What is required:
Starting with the line that contains "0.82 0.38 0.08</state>", repeat each line exactly through the final line of the listing. No picture should appear in the copy.

──────── Data below

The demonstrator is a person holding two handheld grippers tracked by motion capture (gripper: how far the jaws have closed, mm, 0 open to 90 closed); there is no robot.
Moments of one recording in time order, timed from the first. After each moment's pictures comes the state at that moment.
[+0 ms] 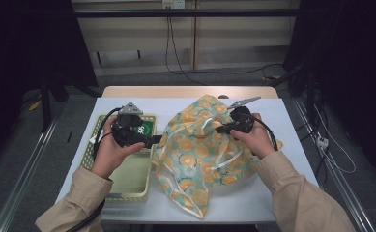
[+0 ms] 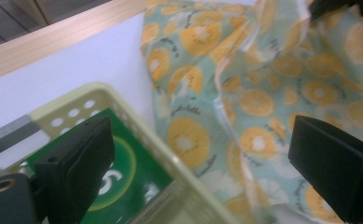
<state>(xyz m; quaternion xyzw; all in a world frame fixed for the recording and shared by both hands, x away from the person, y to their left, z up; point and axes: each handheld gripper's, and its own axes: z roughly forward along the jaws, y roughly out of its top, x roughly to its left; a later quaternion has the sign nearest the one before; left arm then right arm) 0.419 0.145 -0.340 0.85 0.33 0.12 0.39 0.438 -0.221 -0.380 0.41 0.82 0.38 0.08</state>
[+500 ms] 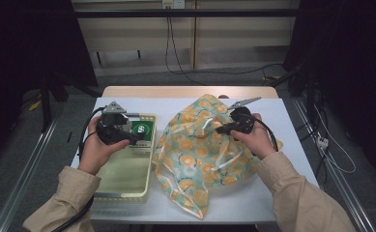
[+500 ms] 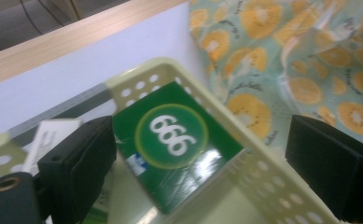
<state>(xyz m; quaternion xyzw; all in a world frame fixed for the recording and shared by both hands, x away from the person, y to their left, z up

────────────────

Result of this task:
<state>(xyz m; quaternion xyzw; all in a world frame fixed for the recording and shared by both hands, x away from the person, y to their left, z up; point and axes: each handheld gripper's, and its own axes: z roughly forward along the jaws, y roughly out of its top, x roughly to its left; a later quaternion has the sign nearest the one before; left arm then right arm) 0.419 0.145 -0.340 0.85 0.33 0.12 0.39 0.438 -0.221 -0.380 0.41 0.82 0.38 0.08</state>
[+500 ms] 
[+500 ms] 
<state>(xyz m; quaternion xyzw; all in a world frame fixed for the recording and shared by both hands, x away from the person, y to their left, z up

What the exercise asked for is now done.